**INPUT FOR THIS TASK:**
>>>>>

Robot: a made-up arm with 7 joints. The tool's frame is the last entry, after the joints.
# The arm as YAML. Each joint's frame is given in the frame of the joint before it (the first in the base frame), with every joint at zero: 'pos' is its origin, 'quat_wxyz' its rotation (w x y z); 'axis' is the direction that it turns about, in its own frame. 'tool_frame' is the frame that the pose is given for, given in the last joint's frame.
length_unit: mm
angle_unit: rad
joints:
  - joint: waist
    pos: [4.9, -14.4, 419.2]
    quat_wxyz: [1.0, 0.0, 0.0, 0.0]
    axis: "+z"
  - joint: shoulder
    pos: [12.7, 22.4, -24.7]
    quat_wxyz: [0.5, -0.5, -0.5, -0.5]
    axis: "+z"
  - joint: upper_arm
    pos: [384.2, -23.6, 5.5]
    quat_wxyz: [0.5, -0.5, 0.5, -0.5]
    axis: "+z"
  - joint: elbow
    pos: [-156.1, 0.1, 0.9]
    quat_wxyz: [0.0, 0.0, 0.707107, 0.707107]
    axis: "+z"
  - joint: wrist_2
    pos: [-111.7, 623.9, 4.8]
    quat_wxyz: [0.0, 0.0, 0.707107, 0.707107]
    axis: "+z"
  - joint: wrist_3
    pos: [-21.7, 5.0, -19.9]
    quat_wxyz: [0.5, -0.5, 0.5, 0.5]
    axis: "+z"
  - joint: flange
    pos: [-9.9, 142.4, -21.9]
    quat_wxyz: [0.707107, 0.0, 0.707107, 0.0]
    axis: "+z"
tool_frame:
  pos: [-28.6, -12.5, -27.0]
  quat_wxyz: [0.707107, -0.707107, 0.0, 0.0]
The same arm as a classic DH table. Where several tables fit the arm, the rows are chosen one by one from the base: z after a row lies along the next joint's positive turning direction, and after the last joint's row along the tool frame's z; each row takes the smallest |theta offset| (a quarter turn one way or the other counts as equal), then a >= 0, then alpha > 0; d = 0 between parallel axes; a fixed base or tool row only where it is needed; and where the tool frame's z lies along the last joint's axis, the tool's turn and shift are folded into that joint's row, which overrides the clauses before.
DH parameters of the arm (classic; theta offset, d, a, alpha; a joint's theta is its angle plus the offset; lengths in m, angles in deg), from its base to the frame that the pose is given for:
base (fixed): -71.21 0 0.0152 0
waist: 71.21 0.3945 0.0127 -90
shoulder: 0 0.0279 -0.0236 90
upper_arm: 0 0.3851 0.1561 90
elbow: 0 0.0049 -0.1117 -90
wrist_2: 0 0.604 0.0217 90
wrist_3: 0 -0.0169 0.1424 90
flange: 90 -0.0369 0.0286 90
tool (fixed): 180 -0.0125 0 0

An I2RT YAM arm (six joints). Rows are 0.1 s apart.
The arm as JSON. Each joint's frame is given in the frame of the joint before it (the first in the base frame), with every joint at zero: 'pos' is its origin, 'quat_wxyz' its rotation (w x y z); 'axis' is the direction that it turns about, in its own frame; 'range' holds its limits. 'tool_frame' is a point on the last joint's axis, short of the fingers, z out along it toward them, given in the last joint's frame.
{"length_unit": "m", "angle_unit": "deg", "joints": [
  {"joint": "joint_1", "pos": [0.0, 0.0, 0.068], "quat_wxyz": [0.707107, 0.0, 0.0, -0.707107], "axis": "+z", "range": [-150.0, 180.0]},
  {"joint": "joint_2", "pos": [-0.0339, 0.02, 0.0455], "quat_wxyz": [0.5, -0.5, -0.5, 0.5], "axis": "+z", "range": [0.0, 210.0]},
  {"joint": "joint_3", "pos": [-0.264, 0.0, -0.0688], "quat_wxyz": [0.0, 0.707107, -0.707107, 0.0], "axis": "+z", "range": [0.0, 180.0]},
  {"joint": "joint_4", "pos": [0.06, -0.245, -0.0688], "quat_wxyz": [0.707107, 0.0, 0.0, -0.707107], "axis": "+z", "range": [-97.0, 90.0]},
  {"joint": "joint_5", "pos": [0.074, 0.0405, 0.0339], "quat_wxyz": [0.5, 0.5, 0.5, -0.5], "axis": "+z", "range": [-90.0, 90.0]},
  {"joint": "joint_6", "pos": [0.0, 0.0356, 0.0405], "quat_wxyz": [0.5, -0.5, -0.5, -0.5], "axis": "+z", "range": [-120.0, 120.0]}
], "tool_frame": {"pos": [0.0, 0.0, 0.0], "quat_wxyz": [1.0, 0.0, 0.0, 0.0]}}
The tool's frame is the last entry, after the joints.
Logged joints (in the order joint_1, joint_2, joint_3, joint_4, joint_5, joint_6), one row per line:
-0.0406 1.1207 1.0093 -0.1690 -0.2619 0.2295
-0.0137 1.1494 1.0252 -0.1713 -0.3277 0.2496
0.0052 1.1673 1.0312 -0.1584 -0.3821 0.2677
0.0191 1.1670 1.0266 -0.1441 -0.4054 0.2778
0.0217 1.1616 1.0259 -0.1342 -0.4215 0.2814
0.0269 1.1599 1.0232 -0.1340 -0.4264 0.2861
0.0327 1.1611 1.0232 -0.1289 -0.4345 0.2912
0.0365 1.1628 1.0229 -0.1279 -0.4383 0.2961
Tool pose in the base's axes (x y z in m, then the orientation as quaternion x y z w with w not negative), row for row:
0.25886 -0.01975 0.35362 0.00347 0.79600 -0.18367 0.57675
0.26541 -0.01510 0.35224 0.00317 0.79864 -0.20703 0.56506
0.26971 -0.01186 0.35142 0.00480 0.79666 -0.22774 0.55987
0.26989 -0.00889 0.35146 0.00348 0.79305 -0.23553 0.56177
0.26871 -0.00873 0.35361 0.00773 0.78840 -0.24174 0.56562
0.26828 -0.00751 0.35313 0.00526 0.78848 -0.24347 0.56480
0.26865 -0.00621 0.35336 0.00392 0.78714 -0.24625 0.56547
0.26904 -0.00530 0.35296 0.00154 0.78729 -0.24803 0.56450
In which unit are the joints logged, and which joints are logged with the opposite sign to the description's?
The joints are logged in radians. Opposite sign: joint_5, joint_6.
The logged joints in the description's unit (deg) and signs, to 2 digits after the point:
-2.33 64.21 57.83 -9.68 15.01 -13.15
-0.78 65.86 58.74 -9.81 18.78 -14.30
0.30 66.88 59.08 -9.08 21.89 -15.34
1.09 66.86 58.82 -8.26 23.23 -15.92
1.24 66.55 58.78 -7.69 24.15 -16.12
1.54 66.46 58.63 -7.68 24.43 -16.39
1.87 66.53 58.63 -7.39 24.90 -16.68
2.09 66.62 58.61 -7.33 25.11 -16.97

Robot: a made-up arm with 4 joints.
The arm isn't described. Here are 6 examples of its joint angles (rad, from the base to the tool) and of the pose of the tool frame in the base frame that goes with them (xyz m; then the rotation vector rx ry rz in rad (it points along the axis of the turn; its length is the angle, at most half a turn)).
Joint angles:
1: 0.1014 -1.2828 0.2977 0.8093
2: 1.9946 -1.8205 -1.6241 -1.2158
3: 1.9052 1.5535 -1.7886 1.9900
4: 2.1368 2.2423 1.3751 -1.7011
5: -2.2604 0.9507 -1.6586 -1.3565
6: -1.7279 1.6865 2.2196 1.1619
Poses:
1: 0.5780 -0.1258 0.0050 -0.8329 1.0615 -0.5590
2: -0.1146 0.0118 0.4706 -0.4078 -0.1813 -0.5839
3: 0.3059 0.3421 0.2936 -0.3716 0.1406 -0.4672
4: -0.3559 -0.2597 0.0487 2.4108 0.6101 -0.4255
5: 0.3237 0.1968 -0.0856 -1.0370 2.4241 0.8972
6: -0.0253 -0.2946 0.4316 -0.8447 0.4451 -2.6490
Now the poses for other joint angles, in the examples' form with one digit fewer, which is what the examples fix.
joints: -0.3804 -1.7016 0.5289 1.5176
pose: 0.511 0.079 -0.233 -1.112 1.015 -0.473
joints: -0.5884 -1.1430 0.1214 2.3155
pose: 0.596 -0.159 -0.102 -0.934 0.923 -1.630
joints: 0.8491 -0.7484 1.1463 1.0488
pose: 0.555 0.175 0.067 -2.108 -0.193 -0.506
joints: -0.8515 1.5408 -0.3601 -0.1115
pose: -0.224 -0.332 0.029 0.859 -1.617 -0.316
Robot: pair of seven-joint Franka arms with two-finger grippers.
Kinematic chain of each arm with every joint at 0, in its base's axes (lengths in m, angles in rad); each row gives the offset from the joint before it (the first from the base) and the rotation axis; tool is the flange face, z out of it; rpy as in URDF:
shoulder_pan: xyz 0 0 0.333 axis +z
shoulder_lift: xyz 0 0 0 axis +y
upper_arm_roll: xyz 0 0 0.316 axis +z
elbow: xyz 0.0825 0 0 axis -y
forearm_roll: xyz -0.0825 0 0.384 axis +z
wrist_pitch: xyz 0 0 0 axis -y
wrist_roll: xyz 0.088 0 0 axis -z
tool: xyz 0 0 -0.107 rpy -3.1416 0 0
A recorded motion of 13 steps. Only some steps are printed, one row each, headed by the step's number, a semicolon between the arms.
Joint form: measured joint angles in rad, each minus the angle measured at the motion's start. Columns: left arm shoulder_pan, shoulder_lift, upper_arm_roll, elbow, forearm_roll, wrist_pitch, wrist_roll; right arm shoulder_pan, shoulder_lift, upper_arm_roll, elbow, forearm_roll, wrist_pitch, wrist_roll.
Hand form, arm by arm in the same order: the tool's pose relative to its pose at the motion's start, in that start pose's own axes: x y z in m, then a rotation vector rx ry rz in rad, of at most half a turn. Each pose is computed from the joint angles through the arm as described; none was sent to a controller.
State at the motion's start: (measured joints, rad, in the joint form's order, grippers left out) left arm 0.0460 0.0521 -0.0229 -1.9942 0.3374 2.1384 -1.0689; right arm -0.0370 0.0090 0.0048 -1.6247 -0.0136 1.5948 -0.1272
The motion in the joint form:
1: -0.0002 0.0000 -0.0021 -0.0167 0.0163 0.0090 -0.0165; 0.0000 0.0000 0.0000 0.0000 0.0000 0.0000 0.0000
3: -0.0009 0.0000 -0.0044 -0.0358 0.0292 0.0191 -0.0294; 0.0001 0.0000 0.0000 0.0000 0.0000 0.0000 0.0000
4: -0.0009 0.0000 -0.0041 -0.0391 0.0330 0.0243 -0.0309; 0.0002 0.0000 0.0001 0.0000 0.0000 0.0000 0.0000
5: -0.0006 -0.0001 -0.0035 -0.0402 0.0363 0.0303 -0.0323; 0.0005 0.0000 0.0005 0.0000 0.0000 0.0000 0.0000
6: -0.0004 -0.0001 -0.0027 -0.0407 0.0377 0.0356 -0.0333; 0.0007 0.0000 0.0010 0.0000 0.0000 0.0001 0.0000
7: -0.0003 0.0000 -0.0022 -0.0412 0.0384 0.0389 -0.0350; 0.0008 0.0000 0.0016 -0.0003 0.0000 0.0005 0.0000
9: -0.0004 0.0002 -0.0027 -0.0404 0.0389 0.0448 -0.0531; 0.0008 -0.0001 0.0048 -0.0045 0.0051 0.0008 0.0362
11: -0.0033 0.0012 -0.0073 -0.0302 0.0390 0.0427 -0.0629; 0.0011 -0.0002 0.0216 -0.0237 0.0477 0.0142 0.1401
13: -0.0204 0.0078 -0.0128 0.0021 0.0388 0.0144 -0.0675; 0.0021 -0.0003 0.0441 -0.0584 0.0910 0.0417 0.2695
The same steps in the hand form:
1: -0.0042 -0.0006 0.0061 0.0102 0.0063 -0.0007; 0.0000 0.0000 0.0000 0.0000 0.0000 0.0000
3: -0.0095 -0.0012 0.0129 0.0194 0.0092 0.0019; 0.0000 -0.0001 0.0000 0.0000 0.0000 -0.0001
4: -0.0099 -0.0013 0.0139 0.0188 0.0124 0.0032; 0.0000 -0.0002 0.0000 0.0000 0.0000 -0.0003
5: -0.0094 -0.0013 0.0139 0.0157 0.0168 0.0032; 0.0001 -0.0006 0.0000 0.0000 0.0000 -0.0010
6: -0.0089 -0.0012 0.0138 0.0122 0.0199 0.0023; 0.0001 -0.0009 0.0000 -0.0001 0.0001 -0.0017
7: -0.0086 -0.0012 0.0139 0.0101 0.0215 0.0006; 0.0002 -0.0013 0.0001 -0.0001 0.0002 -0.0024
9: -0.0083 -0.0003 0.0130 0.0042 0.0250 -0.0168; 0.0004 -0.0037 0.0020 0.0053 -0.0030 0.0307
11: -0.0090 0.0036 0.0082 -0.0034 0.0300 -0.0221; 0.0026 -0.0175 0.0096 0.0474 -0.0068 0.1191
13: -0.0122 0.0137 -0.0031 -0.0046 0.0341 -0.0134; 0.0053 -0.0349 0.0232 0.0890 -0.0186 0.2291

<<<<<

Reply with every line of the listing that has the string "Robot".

**ANSWER TO THE PROBLEM:**
Robot: a made-up arm with 7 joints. The tool's frame is the last entry, after the joints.
Robot: a made-up arm with 4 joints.
Robot: pair of seven-joint Franka arms with two-finger grippers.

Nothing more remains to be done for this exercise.